__Instructions to follow__. All of the entries should be written out again exactly.
*** Data for the task ***
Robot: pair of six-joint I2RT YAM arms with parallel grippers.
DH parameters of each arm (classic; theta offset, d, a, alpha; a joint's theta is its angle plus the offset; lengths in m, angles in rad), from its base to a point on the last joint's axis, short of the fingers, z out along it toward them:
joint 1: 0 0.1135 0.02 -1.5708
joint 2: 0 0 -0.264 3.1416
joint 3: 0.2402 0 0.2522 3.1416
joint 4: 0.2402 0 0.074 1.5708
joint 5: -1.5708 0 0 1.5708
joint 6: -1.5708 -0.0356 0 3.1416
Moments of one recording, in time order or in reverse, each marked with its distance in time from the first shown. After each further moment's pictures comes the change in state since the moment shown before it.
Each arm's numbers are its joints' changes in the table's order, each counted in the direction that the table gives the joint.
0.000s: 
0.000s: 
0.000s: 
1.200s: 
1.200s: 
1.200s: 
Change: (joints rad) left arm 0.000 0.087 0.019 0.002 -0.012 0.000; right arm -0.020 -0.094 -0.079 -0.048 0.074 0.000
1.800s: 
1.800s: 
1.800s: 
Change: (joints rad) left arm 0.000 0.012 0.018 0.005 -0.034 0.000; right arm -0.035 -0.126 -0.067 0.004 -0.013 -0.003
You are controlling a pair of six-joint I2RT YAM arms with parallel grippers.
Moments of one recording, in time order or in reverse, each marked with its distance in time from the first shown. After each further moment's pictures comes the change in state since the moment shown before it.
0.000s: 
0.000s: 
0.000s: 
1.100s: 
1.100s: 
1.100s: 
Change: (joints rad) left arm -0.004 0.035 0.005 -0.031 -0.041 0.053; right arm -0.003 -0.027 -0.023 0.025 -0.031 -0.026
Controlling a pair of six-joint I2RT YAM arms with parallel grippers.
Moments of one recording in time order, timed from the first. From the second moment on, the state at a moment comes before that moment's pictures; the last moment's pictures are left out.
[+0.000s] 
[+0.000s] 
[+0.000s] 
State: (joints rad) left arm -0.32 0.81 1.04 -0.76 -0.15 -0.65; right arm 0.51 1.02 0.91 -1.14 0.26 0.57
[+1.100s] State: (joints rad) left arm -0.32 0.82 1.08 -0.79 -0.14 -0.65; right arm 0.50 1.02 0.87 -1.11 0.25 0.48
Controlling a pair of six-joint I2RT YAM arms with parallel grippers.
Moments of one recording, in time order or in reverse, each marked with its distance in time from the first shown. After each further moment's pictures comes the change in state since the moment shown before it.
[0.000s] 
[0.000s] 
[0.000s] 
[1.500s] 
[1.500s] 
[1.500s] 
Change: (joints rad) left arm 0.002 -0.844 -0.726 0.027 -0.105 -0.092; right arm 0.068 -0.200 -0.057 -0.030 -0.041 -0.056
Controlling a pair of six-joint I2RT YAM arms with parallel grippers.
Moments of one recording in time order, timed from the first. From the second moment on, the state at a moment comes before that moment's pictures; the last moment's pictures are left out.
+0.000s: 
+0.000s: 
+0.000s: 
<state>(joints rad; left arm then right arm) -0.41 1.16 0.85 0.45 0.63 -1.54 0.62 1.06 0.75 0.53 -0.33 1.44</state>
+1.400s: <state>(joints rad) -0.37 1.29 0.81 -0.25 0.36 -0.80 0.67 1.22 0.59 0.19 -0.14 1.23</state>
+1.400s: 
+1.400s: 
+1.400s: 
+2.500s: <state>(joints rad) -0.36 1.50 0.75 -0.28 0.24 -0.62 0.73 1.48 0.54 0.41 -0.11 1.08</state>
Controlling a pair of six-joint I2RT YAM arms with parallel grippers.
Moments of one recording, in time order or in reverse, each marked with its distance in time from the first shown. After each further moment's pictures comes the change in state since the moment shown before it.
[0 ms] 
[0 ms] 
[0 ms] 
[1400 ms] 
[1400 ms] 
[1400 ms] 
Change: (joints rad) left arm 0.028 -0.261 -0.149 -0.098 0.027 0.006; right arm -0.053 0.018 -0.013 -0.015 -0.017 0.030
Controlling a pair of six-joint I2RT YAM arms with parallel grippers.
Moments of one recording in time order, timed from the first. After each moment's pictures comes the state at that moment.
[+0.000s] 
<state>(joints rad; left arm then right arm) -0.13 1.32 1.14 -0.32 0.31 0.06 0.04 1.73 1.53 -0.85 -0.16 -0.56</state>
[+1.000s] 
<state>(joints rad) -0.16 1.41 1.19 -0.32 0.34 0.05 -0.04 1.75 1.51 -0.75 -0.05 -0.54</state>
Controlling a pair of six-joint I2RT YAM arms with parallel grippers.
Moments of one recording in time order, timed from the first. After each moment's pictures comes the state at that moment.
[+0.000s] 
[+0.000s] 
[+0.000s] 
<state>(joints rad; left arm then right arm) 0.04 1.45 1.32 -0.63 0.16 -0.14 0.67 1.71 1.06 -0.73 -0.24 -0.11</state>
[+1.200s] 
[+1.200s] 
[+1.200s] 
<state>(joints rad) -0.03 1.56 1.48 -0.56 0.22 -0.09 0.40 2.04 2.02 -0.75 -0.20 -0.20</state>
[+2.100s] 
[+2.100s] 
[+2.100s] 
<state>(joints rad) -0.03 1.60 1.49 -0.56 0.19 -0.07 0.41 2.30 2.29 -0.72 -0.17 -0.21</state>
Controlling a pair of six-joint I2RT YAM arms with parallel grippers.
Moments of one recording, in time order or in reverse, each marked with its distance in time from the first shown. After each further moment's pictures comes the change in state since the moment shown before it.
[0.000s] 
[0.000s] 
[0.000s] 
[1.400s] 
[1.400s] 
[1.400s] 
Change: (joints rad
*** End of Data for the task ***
__Task output__.
Robot: pair of six-joint I2RT YAM arms with parallel grippers.
DH parameters of each arm (classic; theta offset, d, a, alpha; a joint's theta is its angle plus the offset; lengths in m, angles in rad), from its base to a point on the last joint's axis, short of the fingers, z out along it toward them:
joint 1: 0 0.1135 0.02 -1.5708
joint 2: 0 0 -0.264 3.1416
joint 3: 0.2402 0 0.2522 3.1416
joint 4: 0.2402 0 0.074 1.5708
joint 5: -1.5708 0 0 1.5708
joint 6: -1.5708 -0.0356 0 3.1416
Moments of one recording, in time order or in reverse, each marked with its distance in time from the first shown. After each further moment's pictures comes the change in state since the moment shown before it.
Each arm's numbers are its joints' changes in the table's order, each counted in the direction that the table gives the joint.
0.000s: 
0.000s: 
0.000s: 
1.200s: 
1.200s: 
1.200s: 
Change: (joints rad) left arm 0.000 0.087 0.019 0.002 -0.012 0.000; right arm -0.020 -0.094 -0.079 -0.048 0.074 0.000
1.800s: 
1.800s: 
1.800s: 
Change: (joints rad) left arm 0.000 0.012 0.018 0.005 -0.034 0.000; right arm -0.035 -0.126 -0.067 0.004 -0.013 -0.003
You are controlling a pair of six-joint I2RT YAM arms with parallel grippers.
Moments of one recording, in time order or in reverse, each marked with its distance in time from the first shown. After each further moment's pictures comes the change in state since the moment shown before it.
0.000s: 
0.000s: 
0.000s: 
1.100s: 
1.100s: 
1.100s: 
Change: (joints rad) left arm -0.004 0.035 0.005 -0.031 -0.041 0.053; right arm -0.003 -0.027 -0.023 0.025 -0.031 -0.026
Controlling a pair of six-joint I2RT YAM arms with parallel grippers.
Moments of one recording in time order, timed from the first. From the second moment on, the state at a moment comes before that moment's pictures; the last moment's pictures are left out.
[+0.000s] 
[+0.000s] 
[+0.000s] 
State: (joints rad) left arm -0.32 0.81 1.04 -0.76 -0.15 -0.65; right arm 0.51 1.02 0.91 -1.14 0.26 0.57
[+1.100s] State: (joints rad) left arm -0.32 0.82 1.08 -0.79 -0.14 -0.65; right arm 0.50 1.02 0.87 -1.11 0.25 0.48
Controlling a pair of six-joint I2RT YAM arms with parallel grippers.
Moments of one recording, in time order or in reverse, each marked with its distance in time from the first shown. After each further moment's pictures comes the change in state since the moment shown before it.
[0.000s] 
[0.000s] 
[0.000s] 
[1.500s] 
[1.500s] 
[1.500s] 
Change: (joints rad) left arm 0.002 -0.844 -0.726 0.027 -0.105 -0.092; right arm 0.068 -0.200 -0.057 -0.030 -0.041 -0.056
Controlling a pair of six-joint I2RT YAM arms with parallel grippers.
Moments of one recording in time order, timed from the first. From the second moment on, the state at a moment comes before that moment's pictures; the last moment's pictures are left out.
+0.000s: 
+0.000s: 
+0.000s: 
<state>(joints rad; left arm then right arm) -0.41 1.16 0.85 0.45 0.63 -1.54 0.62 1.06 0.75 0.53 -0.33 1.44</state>
+1.400s: <state>(joints rad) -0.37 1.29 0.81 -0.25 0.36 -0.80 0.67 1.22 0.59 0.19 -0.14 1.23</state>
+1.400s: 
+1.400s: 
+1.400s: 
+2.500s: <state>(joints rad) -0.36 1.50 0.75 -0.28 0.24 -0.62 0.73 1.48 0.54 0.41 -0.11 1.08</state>
Controlling a pair of six-joint I2RT YAM arms with parallel grippers.
Moments of one recording, in time order or in reverse, each marked with its distance in time from the first shown. After each further moment's pictures comes the change in state since the moment shown before it.
[0 ms] 
[0 ms] 
[0 ms] 
[1400 ms] 
[1400 ms] 
[1400 ms] 
Change: (joints rad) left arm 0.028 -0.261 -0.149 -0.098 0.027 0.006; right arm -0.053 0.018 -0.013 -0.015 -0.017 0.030
Controlling a pair of six-joint I2RT YAM arms with parallel grippers.
Moments of one recording in time order, timed from the first. After each moment's pictures comes the state at that moment.
[+0.000s] 
<state>(joints rad; left arm then right arm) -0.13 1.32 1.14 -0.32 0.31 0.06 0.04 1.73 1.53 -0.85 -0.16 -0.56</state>
[+1.000s] 
<state>(joints rad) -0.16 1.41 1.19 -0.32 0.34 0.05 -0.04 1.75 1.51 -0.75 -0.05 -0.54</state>
Controlling a pair of six-joint I2RT YAM arms with parallel grippers.
Moments of one recording in time order, timed from the first. After each moment's pictures comes the state at that moment.
[+0.000s] 
[+0.000s] 
[+0.000s] 
<state>(joints rad; left arm then right arm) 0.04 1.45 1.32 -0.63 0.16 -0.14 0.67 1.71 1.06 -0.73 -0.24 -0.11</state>
[+1.200s] 
[+1.200s] 
[+1.200s] 
<state>(joints rad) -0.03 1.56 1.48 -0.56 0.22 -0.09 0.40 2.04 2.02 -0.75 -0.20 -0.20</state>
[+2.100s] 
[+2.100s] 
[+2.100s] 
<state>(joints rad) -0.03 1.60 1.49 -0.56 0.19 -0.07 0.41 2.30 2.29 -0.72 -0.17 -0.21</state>
Controlling a pair of six-joint I2RT YAM arms with parallel grippers.
Moments of one recording, in time order or in reverse, each marked with its distance in time from the first shown. After each further moment's pictures comes the change in state since the moment shown before it.
[0.000s] 
[0.000s] 
[0.000s] 
[1.400s] 
[1.400s] 
[1.400s] 
Change: (joints rad

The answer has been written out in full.